Article on Gold Mining in Tanzania co-authored by AC4 Director and EPS Team
“Understanding Environmental, Health and Economic Activity Interactions Following Transition of Ownership in Gold Mining Areas in Tanzania: A Case of Private to Public“ is now available online in Land Use Policy, Volume 79, December 2018, Pages 650-658.
The article presents applied research conducted by the AC4 Environment, Peace and Sustainability Team and is co-authored by Sophia Rhee, Elias Charles Nyanza, Madison Condon, Joshua Fisher, Theresia Maduka, Anja Benshaul-Tolenen.

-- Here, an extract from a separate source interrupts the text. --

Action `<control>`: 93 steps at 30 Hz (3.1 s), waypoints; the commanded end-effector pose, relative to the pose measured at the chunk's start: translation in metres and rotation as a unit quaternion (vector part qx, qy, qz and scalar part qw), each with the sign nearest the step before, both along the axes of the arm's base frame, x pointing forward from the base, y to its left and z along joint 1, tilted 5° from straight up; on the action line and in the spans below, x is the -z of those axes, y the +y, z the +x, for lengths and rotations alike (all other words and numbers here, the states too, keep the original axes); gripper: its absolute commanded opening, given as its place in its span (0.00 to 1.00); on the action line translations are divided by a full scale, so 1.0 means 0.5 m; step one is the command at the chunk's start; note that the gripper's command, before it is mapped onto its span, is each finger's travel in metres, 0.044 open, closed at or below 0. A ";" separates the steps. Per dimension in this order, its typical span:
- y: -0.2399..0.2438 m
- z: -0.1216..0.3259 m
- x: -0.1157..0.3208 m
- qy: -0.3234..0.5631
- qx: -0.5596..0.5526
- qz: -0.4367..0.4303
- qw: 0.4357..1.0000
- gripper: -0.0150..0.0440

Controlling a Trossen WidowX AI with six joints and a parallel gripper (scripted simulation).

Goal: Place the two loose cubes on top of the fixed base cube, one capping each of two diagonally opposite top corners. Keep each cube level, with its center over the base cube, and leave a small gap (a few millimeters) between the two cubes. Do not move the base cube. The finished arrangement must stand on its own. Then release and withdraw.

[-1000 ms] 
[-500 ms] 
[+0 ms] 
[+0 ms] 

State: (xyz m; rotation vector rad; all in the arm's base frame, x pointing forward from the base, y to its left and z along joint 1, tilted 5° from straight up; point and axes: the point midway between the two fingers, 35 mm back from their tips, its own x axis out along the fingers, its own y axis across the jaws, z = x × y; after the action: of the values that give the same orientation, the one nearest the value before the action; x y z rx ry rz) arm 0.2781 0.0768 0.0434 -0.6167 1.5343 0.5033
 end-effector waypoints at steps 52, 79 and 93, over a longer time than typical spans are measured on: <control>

Mining is an important source of revenue for many developing countries, however, the social, environmental and economic impacts of mining are often poorly monitored. The recent transition of a gold mine in Western Tanzania—from large-scale gold mine under private, multinational ownership, to medium-scale public and national owned mine with limited life length offers a prime opportunity to understand the implications of changes in ownership and scale on the local economy and community well-being. We conducted 44 semi-structured interviews with community members in four villages adjacent to the mine site. We find that the local economy and public service provision contracted in response to the mine transition and downscaling, with ramifications for food security and healthcare access. Community members also highlighted the lack of information surrounding the mine transformation. This illustrates that considering the post-transition phase of large-scale mines is important for providing long run sustainable livelihood strategies in mining communities.